▶ **Entries provided**:

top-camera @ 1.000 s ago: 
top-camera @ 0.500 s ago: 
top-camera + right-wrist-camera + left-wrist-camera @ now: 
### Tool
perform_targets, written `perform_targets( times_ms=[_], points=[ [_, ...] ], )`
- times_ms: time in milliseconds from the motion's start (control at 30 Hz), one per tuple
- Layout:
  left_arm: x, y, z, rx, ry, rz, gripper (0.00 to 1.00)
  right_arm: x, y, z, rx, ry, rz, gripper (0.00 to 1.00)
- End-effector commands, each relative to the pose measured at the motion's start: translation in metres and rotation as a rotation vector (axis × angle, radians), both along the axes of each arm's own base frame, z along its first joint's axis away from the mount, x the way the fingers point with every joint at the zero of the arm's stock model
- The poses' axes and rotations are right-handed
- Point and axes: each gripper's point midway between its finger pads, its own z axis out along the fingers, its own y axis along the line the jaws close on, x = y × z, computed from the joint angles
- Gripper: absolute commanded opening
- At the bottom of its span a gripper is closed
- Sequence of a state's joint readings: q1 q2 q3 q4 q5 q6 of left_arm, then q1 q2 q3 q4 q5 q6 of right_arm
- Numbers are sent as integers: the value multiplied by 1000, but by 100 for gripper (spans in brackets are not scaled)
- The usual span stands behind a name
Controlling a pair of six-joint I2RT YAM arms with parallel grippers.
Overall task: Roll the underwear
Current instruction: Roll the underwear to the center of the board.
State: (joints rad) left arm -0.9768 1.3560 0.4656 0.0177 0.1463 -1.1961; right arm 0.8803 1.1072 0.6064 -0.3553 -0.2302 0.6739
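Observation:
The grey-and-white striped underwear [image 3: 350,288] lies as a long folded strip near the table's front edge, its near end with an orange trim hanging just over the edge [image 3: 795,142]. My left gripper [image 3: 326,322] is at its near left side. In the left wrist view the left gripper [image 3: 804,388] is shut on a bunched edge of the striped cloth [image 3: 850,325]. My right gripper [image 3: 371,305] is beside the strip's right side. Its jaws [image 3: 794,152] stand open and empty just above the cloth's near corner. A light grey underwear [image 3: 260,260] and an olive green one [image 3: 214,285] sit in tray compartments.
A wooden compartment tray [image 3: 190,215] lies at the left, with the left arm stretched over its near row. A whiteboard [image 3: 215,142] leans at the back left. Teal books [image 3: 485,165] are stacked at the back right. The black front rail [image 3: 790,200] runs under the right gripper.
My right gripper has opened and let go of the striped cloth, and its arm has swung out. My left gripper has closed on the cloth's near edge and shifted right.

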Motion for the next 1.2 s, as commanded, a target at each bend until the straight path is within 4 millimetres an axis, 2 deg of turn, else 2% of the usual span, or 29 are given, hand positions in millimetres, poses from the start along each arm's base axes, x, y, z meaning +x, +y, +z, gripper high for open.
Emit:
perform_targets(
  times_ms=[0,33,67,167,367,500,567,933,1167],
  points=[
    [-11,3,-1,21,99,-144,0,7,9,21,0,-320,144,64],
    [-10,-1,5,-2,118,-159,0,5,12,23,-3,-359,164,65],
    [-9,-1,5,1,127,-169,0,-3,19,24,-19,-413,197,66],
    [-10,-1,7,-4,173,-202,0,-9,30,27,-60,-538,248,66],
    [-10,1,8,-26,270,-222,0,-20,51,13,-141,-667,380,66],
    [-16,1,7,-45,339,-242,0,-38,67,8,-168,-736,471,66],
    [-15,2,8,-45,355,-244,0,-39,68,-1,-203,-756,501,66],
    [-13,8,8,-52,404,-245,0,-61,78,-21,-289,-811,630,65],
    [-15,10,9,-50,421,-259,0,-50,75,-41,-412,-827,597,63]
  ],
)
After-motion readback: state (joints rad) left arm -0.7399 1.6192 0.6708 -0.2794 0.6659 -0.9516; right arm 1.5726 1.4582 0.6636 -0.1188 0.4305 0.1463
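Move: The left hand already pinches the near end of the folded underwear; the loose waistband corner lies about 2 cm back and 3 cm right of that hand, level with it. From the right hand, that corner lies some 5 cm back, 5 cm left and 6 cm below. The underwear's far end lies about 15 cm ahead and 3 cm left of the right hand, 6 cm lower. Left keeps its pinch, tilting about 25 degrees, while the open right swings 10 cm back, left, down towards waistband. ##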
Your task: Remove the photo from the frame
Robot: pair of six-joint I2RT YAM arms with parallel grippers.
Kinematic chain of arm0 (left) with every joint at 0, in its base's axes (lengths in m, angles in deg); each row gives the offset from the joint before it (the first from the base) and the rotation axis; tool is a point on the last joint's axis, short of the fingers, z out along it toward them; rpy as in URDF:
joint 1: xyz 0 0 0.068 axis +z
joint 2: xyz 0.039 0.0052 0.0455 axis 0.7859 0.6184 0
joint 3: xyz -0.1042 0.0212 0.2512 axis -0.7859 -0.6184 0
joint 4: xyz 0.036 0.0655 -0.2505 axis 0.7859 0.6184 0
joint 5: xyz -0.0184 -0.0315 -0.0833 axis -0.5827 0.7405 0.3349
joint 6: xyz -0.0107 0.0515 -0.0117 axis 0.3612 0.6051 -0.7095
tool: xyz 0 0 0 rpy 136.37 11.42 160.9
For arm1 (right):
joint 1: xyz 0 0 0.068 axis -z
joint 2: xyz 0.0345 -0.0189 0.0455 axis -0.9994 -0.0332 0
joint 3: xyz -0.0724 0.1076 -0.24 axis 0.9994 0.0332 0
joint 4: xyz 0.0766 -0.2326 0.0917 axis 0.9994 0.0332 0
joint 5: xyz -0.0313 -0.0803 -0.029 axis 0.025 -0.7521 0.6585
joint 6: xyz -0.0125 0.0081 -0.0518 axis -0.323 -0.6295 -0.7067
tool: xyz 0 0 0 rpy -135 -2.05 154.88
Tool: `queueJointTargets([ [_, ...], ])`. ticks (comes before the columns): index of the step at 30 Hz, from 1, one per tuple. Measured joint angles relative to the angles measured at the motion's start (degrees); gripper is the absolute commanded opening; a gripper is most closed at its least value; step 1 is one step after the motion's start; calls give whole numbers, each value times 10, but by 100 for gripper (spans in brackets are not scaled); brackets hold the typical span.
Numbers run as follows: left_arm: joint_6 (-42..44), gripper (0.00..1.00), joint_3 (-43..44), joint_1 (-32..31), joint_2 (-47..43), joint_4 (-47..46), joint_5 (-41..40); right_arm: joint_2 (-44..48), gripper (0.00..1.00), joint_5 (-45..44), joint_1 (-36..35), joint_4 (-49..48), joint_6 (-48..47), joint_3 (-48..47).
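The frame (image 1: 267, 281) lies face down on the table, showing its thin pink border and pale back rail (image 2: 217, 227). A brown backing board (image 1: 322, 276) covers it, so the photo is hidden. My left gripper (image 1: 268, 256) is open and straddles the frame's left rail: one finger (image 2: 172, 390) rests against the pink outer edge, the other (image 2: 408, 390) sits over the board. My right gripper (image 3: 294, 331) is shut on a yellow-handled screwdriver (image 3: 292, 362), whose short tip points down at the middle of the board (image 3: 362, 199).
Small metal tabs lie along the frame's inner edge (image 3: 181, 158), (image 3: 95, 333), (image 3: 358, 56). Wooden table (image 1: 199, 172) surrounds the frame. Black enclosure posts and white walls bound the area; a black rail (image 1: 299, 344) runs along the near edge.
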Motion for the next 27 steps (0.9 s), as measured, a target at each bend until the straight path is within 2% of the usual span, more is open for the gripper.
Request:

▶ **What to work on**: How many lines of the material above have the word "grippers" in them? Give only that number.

▶ **Expected answer**: 2